### TASK INSTRUCTIONS
Word for word, reproduce each of the entries.

◇ ◇ ◇ ◇ ◇ ◇ ◇

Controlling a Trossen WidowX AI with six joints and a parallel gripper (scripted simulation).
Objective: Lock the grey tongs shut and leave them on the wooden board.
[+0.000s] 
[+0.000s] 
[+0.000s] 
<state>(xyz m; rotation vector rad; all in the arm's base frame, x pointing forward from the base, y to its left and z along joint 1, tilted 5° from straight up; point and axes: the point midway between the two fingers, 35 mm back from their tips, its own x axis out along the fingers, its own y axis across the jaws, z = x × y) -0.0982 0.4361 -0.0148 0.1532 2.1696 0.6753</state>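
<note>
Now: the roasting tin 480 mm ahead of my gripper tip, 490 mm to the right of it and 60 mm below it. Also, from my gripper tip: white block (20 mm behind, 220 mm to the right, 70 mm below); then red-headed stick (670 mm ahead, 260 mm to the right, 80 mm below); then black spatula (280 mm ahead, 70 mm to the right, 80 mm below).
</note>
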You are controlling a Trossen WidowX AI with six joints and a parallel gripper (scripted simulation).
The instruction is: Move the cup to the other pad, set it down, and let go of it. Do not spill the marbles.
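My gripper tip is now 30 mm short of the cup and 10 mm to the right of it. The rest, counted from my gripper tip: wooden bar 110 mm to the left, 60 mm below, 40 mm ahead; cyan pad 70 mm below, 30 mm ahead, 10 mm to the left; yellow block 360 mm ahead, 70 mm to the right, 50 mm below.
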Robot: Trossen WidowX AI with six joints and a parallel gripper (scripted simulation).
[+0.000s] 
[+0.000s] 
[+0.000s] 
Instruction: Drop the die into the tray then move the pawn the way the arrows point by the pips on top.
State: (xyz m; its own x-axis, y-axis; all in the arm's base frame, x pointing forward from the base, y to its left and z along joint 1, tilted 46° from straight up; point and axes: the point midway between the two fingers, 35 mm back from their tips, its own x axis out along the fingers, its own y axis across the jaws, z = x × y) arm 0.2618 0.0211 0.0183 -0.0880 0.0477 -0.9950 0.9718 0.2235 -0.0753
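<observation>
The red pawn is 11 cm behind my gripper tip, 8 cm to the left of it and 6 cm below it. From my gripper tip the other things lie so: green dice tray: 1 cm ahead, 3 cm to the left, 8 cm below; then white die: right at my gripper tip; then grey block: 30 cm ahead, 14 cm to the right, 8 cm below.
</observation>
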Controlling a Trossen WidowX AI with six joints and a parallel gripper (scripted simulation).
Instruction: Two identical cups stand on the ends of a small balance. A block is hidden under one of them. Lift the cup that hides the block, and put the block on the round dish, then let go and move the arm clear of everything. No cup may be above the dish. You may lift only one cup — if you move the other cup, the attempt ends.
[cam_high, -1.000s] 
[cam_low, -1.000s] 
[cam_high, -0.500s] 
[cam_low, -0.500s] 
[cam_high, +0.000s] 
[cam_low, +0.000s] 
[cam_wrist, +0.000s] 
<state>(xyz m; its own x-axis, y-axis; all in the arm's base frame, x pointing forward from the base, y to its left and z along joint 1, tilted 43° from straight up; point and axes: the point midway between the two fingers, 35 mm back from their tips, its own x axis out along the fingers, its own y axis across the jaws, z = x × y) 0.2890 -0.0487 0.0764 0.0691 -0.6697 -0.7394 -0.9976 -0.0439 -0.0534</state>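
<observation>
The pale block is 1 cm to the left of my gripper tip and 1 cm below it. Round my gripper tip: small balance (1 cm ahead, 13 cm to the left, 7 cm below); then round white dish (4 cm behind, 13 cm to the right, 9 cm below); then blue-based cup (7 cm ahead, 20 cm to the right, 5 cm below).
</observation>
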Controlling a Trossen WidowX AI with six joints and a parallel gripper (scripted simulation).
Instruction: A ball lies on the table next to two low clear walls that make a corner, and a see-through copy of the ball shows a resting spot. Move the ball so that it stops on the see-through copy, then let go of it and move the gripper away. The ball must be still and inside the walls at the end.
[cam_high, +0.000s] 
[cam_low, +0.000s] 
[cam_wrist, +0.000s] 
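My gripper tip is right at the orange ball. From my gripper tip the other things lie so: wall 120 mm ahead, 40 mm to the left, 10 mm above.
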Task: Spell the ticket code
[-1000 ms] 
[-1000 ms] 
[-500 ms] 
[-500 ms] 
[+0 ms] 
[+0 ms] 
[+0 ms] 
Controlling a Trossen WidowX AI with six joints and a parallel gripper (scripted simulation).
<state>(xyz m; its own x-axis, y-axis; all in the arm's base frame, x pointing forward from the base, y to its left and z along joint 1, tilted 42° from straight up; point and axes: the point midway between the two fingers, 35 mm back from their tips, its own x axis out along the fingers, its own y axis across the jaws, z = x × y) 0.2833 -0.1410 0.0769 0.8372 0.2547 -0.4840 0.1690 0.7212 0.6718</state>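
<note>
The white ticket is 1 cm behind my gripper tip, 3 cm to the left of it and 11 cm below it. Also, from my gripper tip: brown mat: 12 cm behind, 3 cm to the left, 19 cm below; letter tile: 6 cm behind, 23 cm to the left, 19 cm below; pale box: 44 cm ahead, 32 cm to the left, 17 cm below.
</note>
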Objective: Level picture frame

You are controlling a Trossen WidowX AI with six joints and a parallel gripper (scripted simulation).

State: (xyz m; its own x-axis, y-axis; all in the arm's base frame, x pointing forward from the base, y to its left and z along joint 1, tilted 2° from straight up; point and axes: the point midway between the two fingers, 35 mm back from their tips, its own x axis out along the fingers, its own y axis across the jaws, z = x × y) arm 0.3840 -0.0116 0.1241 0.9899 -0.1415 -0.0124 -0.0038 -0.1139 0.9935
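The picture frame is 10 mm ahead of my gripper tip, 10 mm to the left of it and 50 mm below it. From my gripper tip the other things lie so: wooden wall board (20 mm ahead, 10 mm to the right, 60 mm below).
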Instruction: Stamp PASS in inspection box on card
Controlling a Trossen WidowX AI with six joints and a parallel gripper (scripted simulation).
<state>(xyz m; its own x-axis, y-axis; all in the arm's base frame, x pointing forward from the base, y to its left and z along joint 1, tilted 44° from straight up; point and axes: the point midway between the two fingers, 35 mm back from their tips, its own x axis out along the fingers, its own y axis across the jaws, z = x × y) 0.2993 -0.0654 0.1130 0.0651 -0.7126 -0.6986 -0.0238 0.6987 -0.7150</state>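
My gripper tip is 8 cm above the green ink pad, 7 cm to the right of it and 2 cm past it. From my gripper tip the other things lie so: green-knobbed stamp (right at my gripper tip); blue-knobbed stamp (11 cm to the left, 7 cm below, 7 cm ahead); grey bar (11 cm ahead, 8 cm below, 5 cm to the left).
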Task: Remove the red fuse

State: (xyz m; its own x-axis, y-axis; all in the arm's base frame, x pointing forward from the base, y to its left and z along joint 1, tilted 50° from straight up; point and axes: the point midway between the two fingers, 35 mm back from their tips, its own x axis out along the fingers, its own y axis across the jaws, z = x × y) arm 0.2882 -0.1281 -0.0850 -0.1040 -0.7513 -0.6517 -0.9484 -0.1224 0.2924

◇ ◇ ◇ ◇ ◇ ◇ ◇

### EXERCISE RESPONSE
Controlling a Trossen WidowX AI with six joints and a parallel gripper (scripted simulation).
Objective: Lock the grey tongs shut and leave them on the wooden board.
[+0.000s] 
[+0.000s] 
[+0.000s] 
<state>(xyz m; rotation vector rad; all in the arm's base frame, x pointing forward from the base, y to its left and z along joint 1, tilted 5° from straight up; point and axes: the point midway between the two fingers, 35 mm back from their tips, its own x axis out along the fingers, its own y axis across the jaws, z = x × y) -0.0982 0.4361 -0.0148 0.1532 2.1696 0.6753</state>
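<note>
Now: the roasting tin 480 mm ahead of my gripper tip, 490 mm to the right of it and 60 mm below it. Also, from my gripper tip: white block (20 mm behind, 220 mm to the right, 70 mm below); then red-headed stick (670 mm ahead, 260 mm to the right, 80 mm below); then black spatula (280 mm ahead, 70 mm to the right, 80 mm below).
</note>
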You are controlling a Trossen WidowX AI with six joints and a parallel gripper (scripted simulation).
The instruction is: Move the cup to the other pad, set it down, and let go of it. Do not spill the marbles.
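My gripper tip is now 30 mm short of the cup and 10 mm to the right of it. The rest, counted from my gripper tip: wooden bar 110 mm to the left, 60 mm below, 40 mm ahead; cyan pad 70 mm below, 30 mm ahead, 10 mm to the left; yellow block 360 mm ahead, 70 mm to the right, 50 mm below.
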Robot: Trossen WidowX AI with six joints and a parallel gripper (scripted simulation).
[+0.000s] 
[+0.000s] 
[+0.000s] 
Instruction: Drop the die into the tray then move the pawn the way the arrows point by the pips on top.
State: (xyz m; its own x-axis, y-axis; all in the arm's base frame, x pointing forward from the base, y to its left and z along joint 1, tilted 46° from straight up; point and axes: the point midway between the two fingers, 35 mm back from their tips, its own x axis out along the fingers, its own y axis across the jaws, z = x × y) arm 0.2618 0.0211 0.0183 -0.0880 0.0477 -0.9950 0.9718 0.2235 -0.0753
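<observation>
The red pawn is 11 cm behind my gripper tip, 8 cm to the left of it and 6 cm below it. From my gripper tip the other things lie so: green dice tray: 1 cm ahead, 3 cm to the left, 8 cm below; then white die: right at my gripper tip; then grey block: 30 cm ahead, 14 cm to the right, 8 cm below.
</observation>
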Controlling a Trossen WidowX AI with six joints and a parallel gripper (scripted simulation).
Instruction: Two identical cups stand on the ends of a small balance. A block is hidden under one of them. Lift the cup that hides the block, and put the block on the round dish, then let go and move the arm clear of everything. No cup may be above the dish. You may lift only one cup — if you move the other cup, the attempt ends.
[cam_high, -1.000s] 
[cam_low, -1.000s] 
[cam_high, -0.500s] 
[cam_low, -0.500s] 
[cam_high, +0.000s] 
[cam_low, +0.000s] 
[cam_wrist, +0.000s] 
<state>(xyz m; its own x-axis, y-axis; all in the arm's base frame, x pointing forward from the base, y to its left and z along joint 1, tilted 43° from straight up; point and axes: the point midway between the two fingers, 35 mm back from their tips, its own x axis out along the fingers, its own y axis across the jaws, z = x × y) 0.2890 -0.0487 0.0764 0.0691 -0.6697 -0.7394 -0.9976 -0.0439 -0.0534</state>
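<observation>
The pale block is 1 cm to the left of my gripper tip and 1 cm below it. Round my gripper tip: small balance (1 cm ahead, 13 cm to the left, 7 cm below); then round white dish (4 cm behind, 13 cm to the right, 9 cm below); then blue-based cup (7 cm ahead, 20 cm to the right, 5 cm below).
</observation>
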Controlling a Trossen WidowX AI with six joints and a parallel gripper (scripted simulation).
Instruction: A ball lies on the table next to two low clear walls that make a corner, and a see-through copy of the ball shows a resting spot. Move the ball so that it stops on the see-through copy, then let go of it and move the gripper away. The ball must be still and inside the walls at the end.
[cam_high, +0.000s] 
[cam_low, +0.000s] 
[cam_wrist, +0.000s] 
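My gripper tip is right at the orange ball. From my gripper tip the other things lie so: wall 120 mm ahead, 40 mm to the left, 10 mm above.
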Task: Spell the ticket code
[-1000 ms] 
[-1000 ms] 
[-500 ms] 
[-500 ms] 
[+0 ms] 
[+0 ms] 
[+0 ms] 
Controlling a Trossen WidowX AI with six joints and a parallel gripper (scripted simulation).
<state>(xyz m; its own x-axis, y-axis; all in the arm's base frame, x pointing forward from the base, y to its left and z along joint 1, tilted 42° from straight up; point and axes: the point midway between the two fingers, 35 mm back from their tips, its own x axis out along the fingers, its own y axis across the jaws, z = x × y) 0.2833 -0.1410 0.0769 0.8372 0.2547 -0.4840 0.1690 0.7212 0.6718</state>
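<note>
The white ticket is 1 cm behind my gripper tip, 3 cm to the left of it and 11 cm below it. Also, from my gripper tip: brown mat: 12 cm behind, 3 cm to the left, 19 cm below; letter tile: 6 cm behind, 23 cm to the left, 19 cm below; pale box: 44 cm ahead, 32 cm to the left, 17 cm below.
</note>
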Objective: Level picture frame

You are controlling a Trossen WidowX AI with six joints and a parallel gripper (scripted simulation).

State: (xyz m; its own x-axis, y-axis; all in the arm's base frame, x pointing forward from the base, y to its left and z along joint 1, tilted 2° from straight up; point and axes: the point midway between the two fingers, 35 mm back from their tips, its own x axis out along the fingers, its own y axis across the jaws, z = x × y) arm 0.3840 -0.0116 0.1241 0.9899 -0.1415 -0.0124 -0.0038 -0.1139 0.9935
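The picture frame is 10 mm ahead of my gripper tip, 10 mm to the left of it and 50 mm below it. From my gripper tip the other things lie so: wooden wall board (20 mm ahead, 10 mm to the right, 60 mm below).
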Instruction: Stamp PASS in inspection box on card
Controlling a Trossen WidowX AI with six joints and a parallel gripper (scripted simulation).
<state>(xyz m; its own x-axis, y-axis; all in the arm's base frame, x pointing forward from the base, y to its left and z along joint 1, tilted 44° from straight up; point and axes: the point midway between the two fingers, 35 mm back from their tips, its own x axis out along the fingers, its own y axis across the jaws, z = x × y) 0.2993 -0.0654 0.1130 0.0651 -0.7126 -0.6986 -0.0238 0.6987 -0.7150</state>
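My gripper tip is 8 cm above the green ink pad, 7 cm to the right of it and 2 cm past it. From my gripper tip the other things lie so: green-knobbed stamp (right at my gripper tip); blue-knobbed stamp (11 cm to the left, 7 cm below, 7 cm ahead); grey bar (11 cm ahead, 8 cm below, 5 cm to the left).
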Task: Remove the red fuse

State: (xyz m; its own x-axis, y-axis; all in the arm's base frame, x pointing forward from the base, y to its left and z along joint 1, tilted 50° from straight up; point and axes: the point midway between the two fingers, 35 mm back from their tips, its own x axis out along the fingers, its own y axis across the jaws, z = x × y) arm 0.2882 -0.1281 -0.0850 -0.1040 -0.7513 -0.6517 -0.9484 -0.1224 0.2924

The exercise requires nothing further.